Former Citrus Memorial Hospital nurse Bruce Alan Young is expected to be tested today for the virus that causes AIDS, pending his signature on a special contract drawn up by his attorney and state prosecutors.

Young, 45, had been scheduled for AIDS testing more than a week ago. The test was postponed when the public defender's office abruptly withdrew from representing Young because of a possible conflict of interest.

According to Assistant State Attorney Bob Hodges, the contract that Young will be asked to sign today would give authorities permission to release Young's AIDS test results to all of his possible victims.

"Potential victims would include all the women who have gone to the Inverness Police Department and made a report and all women who can verify that Mr. Young was their nurse," Hodges said.

Close to 100 women have expressed fears that they were sexually assaulted by Young while they were under anesthesia at Citrus Memorial Hospital between 1990 and 1994.

Hodges did not know how soon the AIDS results could be expected, however a spokeswoman at the Citrus County Health Department said the results are normally available in seven to 10 days.

Young is charged with raping five semi-conscious women shortly after they left surgery. As a registered nurse, Young was responsible for helping the women as they came out of anesthesia. Instead, police say, he often gave them more drugs so they would be unconscious while he attacked them.

On Oct. 3, another nurse walked in on Young as he lay atop a sedated 15-year-old on a hospital gurney. Police said that Young has admitted to them that he attacked the teen and a 23-year-old female patient on Aug. 19.

Today, authorities also will draw blood and other body samples from Young to be used as evidence in the case of the 15-year-old girl.

Young has agreed to do far more than legally necessary.

Under Florida law, anyone charged with committing a sex offense that involves the transmission of body fluids from one person to another must, upon the victim's request and the court's order, undergo HIV testing.

Young faces five rape charges but only in one case, that of the 15-year-old girl, is he accused of having intercourse with the victim. In the other four cases, prosecutors say he used his finger or another object to assault the victims.

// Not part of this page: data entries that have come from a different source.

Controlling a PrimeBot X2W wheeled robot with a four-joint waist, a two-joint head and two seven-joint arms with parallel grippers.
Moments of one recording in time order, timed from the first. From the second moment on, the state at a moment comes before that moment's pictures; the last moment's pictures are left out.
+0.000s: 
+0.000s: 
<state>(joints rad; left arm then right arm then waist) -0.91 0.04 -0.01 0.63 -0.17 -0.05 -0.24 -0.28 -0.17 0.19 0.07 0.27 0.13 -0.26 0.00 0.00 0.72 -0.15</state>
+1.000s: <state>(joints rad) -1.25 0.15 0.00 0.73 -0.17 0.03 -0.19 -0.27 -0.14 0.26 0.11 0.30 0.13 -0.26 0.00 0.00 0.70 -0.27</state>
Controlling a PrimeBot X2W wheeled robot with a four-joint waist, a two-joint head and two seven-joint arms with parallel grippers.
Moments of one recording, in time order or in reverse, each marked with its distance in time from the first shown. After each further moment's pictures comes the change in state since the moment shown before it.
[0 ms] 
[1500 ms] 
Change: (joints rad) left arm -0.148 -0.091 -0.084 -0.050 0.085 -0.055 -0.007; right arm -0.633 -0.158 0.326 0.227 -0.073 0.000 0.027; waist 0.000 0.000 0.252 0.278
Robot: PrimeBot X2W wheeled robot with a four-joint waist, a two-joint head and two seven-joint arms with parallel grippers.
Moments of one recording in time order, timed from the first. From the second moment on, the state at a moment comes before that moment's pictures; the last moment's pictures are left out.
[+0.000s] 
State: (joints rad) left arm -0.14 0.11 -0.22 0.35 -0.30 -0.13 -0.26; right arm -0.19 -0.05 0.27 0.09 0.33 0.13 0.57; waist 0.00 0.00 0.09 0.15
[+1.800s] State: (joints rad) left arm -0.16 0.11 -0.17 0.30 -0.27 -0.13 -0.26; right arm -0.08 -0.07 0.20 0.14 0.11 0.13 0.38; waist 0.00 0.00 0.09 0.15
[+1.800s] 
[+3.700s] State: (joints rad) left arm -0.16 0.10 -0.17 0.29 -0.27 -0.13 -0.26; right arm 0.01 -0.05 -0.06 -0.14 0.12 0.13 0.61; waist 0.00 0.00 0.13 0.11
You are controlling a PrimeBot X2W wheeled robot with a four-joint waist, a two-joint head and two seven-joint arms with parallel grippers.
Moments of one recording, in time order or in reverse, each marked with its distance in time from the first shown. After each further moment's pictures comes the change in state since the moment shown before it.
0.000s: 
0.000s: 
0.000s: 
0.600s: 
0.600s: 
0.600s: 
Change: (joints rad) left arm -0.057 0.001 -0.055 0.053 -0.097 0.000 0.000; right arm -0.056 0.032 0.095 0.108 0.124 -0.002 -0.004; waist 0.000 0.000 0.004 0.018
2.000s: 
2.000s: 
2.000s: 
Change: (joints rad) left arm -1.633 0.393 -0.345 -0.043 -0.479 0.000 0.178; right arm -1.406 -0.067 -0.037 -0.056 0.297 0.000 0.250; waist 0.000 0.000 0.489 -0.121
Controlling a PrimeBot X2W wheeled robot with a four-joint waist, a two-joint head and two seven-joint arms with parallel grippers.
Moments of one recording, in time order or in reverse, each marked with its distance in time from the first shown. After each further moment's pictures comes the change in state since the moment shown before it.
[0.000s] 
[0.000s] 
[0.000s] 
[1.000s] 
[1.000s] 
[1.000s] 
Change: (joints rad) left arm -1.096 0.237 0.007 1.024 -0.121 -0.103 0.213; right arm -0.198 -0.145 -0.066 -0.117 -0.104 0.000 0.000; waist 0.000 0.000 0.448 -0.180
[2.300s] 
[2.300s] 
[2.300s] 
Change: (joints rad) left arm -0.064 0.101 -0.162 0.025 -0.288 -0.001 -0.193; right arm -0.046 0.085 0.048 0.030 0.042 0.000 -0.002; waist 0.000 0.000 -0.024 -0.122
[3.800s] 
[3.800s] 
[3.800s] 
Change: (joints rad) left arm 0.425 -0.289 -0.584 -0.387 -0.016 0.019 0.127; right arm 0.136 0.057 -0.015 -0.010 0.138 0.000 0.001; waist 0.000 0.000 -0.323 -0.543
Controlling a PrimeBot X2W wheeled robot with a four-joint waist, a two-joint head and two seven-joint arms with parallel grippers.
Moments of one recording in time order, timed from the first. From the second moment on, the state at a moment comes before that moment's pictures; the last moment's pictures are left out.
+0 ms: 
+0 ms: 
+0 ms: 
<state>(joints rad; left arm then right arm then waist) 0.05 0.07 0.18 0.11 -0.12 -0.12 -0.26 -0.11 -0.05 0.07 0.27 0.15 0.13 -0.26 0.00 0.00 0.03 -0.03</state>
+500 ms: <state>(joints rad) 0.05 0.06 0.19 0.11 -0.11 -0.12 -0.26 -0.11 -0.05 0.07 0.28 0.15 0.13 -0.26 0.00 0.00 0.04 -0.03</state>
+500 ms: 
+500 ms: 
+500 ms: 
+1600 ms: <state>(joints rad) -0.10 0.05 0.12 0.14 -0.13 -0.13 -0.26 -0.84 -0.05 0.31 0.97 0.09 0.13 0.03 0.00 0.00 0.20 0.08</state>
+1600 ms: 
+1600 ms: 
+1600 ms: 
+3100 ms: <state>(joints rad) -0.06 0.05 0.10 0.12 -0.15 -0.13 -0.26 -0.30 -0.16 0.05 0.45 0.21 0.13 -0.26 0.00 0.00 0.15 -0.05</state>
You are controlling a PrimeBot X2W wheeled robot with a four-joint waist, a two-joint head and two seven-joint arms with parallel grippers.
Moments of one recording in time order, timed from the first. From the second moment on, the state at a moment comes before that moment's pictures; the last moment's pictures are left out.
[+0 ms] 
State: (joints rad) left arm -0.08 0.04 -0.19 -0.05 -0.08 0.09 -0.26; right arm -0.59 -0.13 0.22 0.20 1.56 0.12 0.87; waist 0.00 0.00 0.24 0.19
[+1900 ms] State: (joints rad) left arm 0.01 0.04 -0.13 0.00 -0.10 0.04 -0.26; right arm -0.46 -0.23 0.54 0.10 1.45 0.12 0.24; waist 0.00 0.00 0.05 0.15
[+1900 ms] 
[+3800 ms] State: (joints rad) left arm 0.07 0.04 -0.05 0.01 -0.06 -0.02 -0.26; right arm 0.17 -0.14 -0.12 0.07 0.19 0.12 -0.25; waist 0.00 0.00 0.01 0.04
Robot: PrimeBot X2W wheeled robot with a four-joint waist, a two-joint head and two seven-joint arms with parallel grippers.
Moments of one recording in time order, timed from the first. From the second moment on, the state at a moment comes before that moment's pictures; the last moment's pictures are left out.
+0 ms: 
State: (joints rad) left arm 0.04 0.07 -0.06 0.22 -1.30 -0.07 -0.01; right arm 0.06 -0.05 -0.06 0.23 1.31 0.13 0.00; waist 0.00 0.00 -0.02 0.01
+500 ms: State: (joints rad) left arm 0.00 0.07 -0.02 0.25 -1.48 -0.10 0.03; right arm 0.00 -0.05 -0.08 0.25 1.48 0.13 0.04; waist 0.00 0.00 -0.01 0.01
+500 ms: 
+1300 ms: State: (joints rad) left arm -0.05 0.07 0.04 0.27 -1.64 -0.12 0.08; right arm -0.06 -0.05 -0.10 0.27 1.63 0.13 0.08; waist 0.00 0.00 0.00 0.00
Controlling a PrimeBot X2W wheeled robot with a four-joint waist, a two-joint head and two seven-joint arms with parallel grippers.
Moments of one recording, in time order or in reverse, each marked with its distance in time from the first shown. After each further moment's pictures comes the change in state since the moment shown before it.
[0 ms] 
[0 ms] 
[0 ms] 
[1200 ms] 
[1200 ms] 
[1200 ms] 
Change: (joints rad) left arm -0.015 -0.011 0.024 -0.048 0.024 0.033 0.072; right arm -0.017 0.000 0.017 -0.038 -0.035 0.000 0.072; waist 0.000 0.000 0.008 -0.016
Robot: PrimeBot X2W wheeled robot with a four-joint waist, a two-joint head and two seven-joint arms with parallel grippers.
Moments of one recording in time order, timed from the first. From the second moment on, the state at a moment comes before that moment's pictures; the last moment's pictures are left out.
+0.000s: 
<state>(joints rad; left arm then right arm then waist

Beyond that, state law says only Young, the applicable victims and possibly the Citrus County Public Health Unit must be notified of the test results. By agreeing to notify women who only fear they were assaulted, Young has waived large portions of the confidentiality provisions designed to protect him.

"The Legislature finds that a victim of a sexual offense is entitled to know at the earliest possible opportunity whether the person charged with the offense has tested positive for" HIV, the law reads.

On other fronts, state health investigators today are expected to wrap up their second round of inquiries into Citrus Memorial, a spokeswoman said.

After its first look, the Agency for Health Care Administration's two-member team found that the hospital appeared to be following state law concerning the recording, tracking and addressing of complaints, spokeswoman Nina Bottcher said.

The same team now is checking to see whether Citrus Memorial complied with their procedure regarding the recent complaints made by female patients in the cases involving Young and former X-ray technician Bruce MacFarlane.

Bottcher said the investigators will report back to the Health Care Financing Administration in Atlanta, a federal group that oversees distribution of Medicare and Medicaid dollars.

Also today, Young is scheduled to meet with his attorney William Lackay to further discuss the case. Lackay said he is studying the information sheets, the documents on which the state lists its accusations, to see whether they spell out all the elements of the crime.

Lackay further said that, for now, he won't seek a gag order that would have severely limited what investigators, lawyers, victims and witnesses could have said about the case. He considered making the request because statements reported in the media might taint potential jurors and perhaps jeopardize Young's right to a fair trial.

"It (the media situation) seems to have calmed down a little," Lackay said. "At this point in time I'm going to hold off."